◆ What this task involves: The reply must reproduce each line below exactly.

◆ Provided material:

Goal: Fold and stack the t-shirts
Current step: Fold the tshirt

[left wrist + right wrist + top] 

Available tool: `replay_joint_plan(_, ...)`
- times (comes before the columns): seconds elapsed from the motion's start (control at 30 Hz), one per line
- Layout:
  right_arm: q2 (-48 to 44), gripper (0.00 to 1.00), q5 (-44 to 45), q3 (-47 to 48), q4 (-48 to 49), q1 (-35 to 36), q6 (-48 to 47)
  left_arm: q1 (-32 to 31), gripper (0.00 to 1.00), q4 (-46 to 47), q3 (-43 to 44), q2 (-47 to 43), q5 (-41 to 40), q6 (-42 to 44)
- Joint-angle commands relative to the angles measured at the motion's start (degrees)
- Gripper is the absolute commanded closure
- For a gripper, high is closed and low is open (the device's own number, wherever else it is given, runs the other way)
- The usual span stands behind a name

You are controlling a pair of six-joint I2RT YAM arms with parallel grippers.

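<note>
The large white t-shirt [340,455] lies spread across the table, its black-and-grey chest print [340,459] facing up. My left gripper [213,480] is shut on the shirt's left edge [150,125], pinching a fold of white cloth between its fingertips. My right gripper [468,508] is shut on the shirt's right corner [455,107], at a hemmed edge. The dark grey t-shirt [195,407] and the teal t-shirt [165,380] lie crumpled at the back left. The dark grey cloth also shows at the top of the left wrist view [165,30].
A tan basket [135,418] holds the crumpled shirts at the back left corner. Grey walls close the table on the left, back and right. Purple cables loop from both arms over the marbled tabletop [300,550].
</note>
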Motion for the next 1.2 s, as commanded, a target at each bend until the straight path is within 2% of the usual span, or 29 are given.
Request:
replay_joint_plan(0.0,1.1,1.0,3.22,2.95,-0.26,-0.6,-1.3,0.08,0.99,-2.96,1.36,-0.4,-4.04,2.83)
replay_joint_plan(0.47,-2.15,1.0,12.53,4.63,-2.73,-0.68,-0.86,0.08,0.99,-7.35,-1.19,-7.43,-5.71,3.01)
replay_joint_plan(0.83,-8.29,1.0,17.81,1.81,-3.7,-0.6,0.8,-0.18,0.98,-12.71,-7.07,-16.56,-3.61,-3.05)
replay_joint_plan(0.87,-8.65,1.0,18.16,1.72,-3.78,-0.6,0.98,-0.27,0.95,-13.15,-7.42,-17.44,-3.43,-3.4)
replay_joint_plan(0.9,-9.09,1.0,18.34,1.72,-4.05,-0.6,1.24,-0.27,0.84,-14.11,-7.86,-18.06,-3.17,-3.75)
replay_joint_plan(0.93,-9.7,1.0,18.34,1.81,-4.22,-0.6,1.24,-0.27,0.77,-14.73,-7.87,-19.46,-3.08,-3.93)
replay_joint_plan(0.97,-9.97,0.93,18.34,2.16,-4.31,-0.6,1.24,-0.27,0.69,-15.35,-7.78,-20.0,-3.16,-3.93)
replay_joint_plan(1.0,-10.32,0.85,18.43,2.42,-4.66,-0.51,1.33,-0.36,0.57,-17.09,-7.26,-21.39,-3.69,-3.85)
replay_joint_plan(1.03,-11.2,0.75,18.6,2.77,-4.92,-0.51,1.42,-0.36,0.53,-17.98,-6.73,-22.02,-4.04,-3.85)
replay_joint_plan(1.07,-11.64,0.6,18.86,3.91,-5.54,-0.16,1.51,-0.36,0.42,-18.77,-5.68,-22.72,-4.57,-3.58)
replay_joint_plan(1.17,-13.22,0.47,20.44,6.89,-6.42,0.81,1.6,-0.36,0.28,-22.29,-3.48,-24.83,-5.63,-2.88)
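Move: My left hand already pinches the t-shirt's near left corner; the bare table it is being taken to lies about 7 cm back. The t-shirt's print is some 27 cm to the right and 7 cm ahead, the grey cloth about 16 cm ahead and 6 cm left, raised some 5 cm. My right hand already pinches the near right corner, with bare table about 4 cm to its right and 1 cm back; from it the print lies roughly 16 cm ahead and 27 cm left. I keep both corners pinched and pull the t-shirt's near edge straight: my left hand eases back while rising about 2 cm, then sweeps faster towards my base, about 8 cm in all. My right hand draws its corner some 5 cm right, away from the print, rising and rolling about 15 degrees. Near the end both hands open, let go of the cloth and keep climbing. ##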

◆ Answer to this problem:
Goal: Fold and stack the t-shirts
Current step: Fold the tshirt

[left wrist + right wrist + top] 

Available tool: `replay_joint_plan(_, ...)`
- times (comes before the columns): seconds elapsed from the motion's start (control at 30 Hz), one per line
- Layout:
  right_arm: q2 (-48 to 44), gripper (0.00 to 1.00), q5 (-44 to 45), q3 (-47 to 48), q4 (-48 to 49), q1 (-35 to 36), q6 (-48 to 47)
  left_arm: q1 (-32 to 31), gripper (0.00 to 1.00), q4 (-46 to 47), q3 (-43 to 44), q2 (-47 to 43), q5 (-41 to 40), q6 (-42 to 44)
- Joint-angle commands relative to the angles measured at the motion's start (degrees)
- Gripper is the absolute commanded closure
- For a gripper, high is closed and low is open (the device's own number, wherever else it is given, runs the other way)
- The usual span stands behind a name

You are controlling a pair of six-joint I2RT YAM arms with parallel grippers.

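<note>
The large white t-shirt [340,455] lies spread across the table, its black-and-grey chest print [340,459] facing up. My left gripper [213,480] is shut on the shirt's left edge [150,125], pinching a fold of white cloth between its fingertips. My right gripper [468,508] is shut on the shirt's right corner [455,107], at a hemmed edge. The dark grey t-shirt [195,407] and the teal t-shirt [165,380] lie crumpled at the back left. The dark grey cloth also shows at the top of the left wrist view [165,30].
A tan basket [135,418] holds the crumpled shirts at the back left corner. Grey walls close the table on the left, back and right. Purple cables loop from both arms over the marbled tabletop [300,550].
</note>
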Motion for the next 1.2 s, as commanded, a target at each bend until the straight path is within 2% of the usual span, or 29 are given.
Request:
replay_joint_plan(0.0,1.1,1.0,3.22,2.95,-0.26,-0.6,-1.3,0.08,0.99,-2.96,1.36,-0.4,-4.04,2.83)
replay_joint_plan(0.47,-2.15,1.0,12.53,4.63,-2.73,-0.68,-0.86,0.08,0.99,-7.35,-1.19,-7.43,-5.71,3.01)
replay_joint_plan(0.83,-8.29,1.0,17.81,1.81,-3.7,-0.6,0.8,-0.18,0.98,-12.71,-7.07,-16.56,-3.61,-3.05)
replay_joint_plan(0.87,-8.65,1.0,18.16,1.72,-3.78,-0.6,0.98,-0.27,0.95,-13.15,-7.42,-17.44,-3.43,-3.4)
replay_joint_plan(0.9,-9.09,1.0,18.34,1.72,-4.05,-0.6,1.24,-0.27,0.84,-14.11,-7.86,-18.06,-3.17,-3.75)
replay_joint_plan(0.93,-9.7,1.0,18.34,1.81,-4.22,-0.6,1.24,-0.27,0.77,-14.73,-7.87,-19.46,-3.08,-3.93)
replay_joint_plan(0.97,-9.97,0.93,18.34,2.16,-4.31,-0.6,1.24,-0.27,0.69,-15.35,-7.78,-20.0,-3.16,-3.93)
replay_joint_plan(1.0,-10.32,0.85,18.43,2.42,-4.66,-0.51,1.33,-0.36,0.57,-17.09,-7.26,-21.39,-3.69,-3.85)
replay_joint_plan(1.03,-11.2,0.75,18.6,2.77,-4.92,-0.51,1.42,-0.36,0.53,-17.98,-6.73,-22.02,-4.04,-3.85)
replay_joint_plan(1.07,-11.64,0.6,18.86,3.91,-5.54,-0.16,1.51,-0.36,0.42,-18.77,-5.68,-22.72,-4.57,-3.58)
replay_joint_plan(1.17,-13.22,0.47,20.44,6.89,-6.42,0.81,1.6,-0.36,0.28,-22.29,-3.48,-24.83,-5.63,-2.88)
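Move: My left hand already pinches the t-shirt's near left corner; the bare table it is being taken to lies about 7 cm back. The t-shirt's print is some 27 cm to the right and 7 cm ahead, the grey cloth about 16 cm ahead and 6 cm left, raised some 5 cm. My right hand already pinches the near right corner, with bare table about 4 cm to its right and 1 cm back; from it the print lies roughly 16 cm ahead and 27 cm left. I keep both corners pinched and pull the t-shirt's near edge straight: my left hand eases back while rising about 2 cm, then sweeps faster towards my base, about 8 cm in all. My right hand draws its corner some 5 cm right, away from the print, rising and rolling about 15 degrees. Near the end both hands open, let go of the cloth and keep climbing. ##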

The output is complete as shown.